Dar gracias no cambia las circunstancias, pero llena de alegría el corazón.
Cuando fui diagnosticada con cáncer de mama sentí literalmente que me entregaban una sentencia de muerte. Al principio, vi el cáncer como una encomienda que había llegado a mi vida sin haberla solicitado. Estaba envuelta en un papel oscuro, muy negro, con mi nombre impreso. Quise devolverla, tirarla, romperla, ignorarla, pero no pude.
Con el paso de los días, en las fuerzas del Señor, abrí la misteriosa encomienda. ¡Vaya sorpresa que me llevé! Dentro encontré preciosas y grandísimas bendiciones que no dejo de agradecer.
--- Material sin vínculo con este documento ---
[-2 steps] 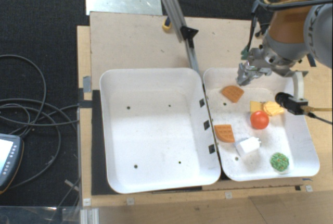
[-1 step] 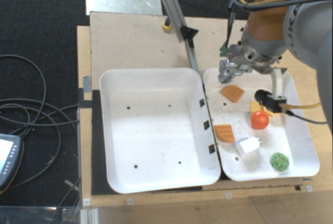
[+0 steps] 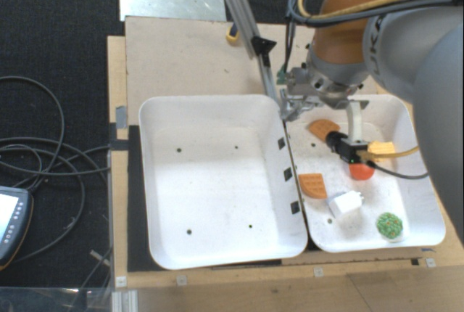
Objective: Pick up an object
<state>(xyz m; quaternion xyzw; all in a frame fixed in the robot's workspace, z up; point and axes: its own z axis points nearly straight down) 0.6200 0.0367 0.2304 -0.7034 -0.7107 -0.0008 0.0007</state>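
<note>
Jaws low at the right-hand bin's (image 3: 360,231) far left corner — released or clenched, no telling.

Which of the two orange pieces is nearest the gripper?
The smooth orange oval at the far end, beside the gripper; the waffle-textured square sits by the white block.

Bright, even overhead light; white bins (image 3: 217,180) nearly wash out, shadows stay soft, the near arm (image 3: 428,49) blurs.
</note>
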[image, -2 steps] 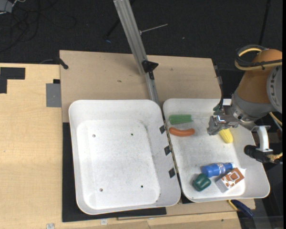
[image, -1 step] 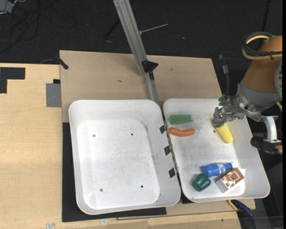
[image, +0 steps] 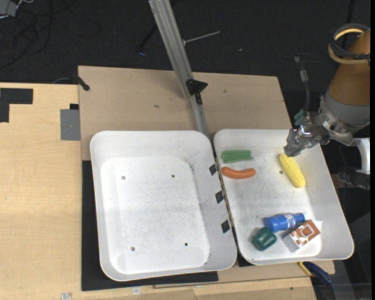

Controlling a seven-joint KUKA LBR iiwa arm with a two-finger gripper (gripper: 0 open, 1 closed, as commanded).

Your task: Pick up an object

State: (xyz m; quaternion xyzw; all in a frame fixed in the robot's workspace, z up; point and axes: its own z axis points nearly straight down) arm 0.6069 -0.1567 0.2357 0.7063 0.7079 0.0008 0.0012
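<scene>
The claw (image: 295, 144) hung over the far right part of the right bin (image: 337, 242), but how wide it stood could not be told. The yellow corn cob (image: 292, 170) lay just beside it, nearer the camera, apparently untouched.

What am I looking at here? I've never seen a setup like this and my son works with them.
One camera looks down at a slant on a bench with two shallow white bins. The grey and orange shape at the right is a robot arm; its gripper hovers over the right bin, just above a corn cob. That bin also has a green block, a sausage, a blue bottle, a dark green object and a small carton. I see nothing between its fingers.
</scene>
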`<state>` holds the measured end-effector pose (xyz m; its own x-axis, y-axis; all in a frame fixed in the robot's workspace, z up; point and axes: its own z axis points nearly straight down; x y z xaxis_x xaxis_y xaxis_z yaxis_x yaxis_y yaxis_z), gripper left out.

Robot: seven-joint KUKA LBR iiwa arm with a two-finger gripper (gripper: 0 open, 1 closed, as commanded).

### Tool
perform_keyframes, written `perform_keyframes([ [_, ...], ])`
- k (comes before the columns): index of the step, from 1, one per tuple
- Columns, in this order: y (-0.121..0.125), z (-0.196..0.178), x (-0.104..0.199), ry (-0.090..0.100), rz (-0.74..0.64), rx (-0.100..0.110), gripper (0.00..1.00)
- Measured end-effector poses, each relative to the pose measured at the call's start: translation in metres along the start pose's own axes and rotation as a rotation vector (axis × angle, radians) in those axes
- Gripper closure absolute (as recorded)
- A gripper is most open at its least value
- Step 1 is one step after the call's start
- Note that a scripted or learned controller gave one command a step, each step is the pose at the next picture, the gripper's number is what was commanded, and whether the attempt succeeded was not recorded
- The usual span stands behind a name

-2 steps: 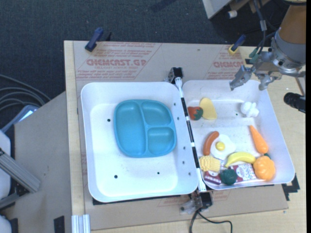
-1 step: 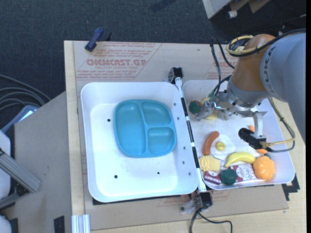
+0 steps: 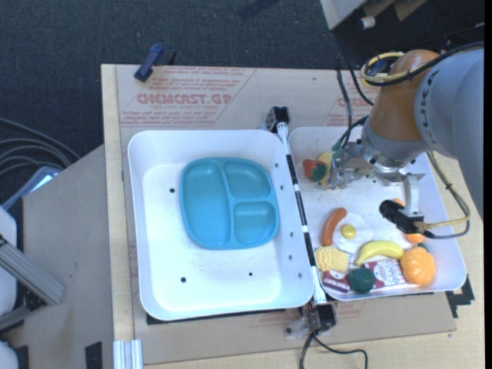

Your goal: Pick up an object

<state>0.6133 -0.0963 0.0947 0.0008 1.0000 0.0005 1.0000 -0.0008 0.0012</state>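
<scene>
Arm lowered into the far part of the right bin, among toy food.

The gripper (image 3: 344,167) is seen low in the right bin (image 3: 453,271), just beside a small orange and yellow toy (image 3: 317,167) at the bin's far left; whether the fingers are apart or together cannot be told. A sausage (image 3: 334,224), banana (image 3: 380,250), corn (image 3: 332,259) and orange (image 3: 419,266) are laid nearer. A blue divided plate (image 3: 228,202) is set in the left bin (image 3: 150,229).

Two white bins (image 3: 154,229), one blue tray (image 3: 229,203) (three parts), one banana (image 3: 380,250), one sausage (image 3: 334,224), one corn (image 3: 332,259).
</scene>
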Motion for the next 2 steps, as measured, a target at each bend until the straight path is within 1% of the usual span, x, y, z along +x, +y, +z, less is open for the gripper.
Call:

Sobran los motivos para dar gracias, aun en medio de la más cruel enfermedad. Principalmente, debemos agradecer a Dios por darnos a Cristo: la esperanza de gloria (Col. 1:27). Fijar los ojos en Jesús mientras yacemos en la cama de un hospital o nos postramos en una silla de quimioterapia nos hace despojarnos de la autocompasión y nos lleva a regocijarnos en nuestro glorioso destino.
Pablo dijo a los creyentes corintios: “No nos desanimamos. Al contrario, aunque por fuera nos vamos desgastando, por dentro nos vamos renovando día tras día. Pues los sufrimientos ligeros y efímeros que ahora padecemos producen una gloria eterna que vale muchísimo más que todo sufrimiento. Así que no nos fijamos en lo visible, sino en lo invisible, ya que lo que se ve es pasajero, mientras que lo que no se ve es eterno” (2 Cor. 4:16-18 NVI).
Dar gracias en los padecimientos es reconocer la bondad de Dios.
La enfermedad y el dolor que rechazamos son dádivas del Altísimo para prepararnos para la gloria que nos ha de ser revelada (Rom. 8:18). Fuimos salvados para la gloria y todas las circunstancias que afrontamos de este lado del cielo están obrando para ese fin (Rom. 8:29-30).
Dios es soberano. En su mano está la vida de todo ser viviente (Job 12:10). Cuando reconocí que los 37 billones de células que tiene el cuerpo humano están bajo el control divino, di gracias a Dios por su sabia manera de disciplinarme y moldearme a la imagen de Cristo (Heb. 12:6).
Dar gracias en la debilidad es evidencia de una vida llena del Espíritu.
No es fácil agradecer cuando una enfermedad crónica nos consume. Sin embargo, la voluntad de Dios es que demos gracias en toda circunstancia (1 Tes. 5:18). Para ello tenemos el Espíritu Santo, a quien el mundo no puede aceptar porque no lo ve ni lo conoce, pero nosotros sí lo conocemos, porque vive en nuestros corazones. Él nos mueve a alabar a Dios con salmos, himnos y cánticos espirituales en cualquier circunstancia (Jn. 14: 16; Ef. 5:19).
Durante mi lucha con el cáncer aprendí a dar gracias a Dios por las cosas que daba por sentado. Hoy agradezco por el sonido del despertador —me recuerda que sigo viva —, la risa de mi hija, los chistes malos de mi esposo, el olor a café recién colado, la arepita del desayuno, el sermón del domingo por la mañana, los familiares y amigos salvos, y por la sublime gracia del Señor que me sustenta hasta mi último aliento.
Dar gracias con lágrimas es un sacrificio que honra a Dios.
La enfermedad puede ser la última oportunidad que se nos brinda para que examinemos nuestros caminos, escudriñemos nuestros corazones y con profundo arrepentimiento nos volvamos a Dios. No olvidemos que llegará el día cuando Cristo venga en Su gloria y destruirá la muerte para siempre. Él mismo secará las lágrimas de todos los rostros, quitará el oprobio de sus amados y los llevará a Su gloria (Ap. 21:4).
Mientras tanto, de este lado del sol, seguiremos oyendo de países en guerra, terremotos que devastan naciones, pandemias que paralizan el mundo. Veremos a nuestros seres amados morir de cáncer, sufrir Alzheimer y a niños en sillas de ruedas. Pero no nos desanimemos, demos gracias a Dios, porque sabemos que nuestro Redentor vive y un día nuestros ojos lo verán (Job 19:25).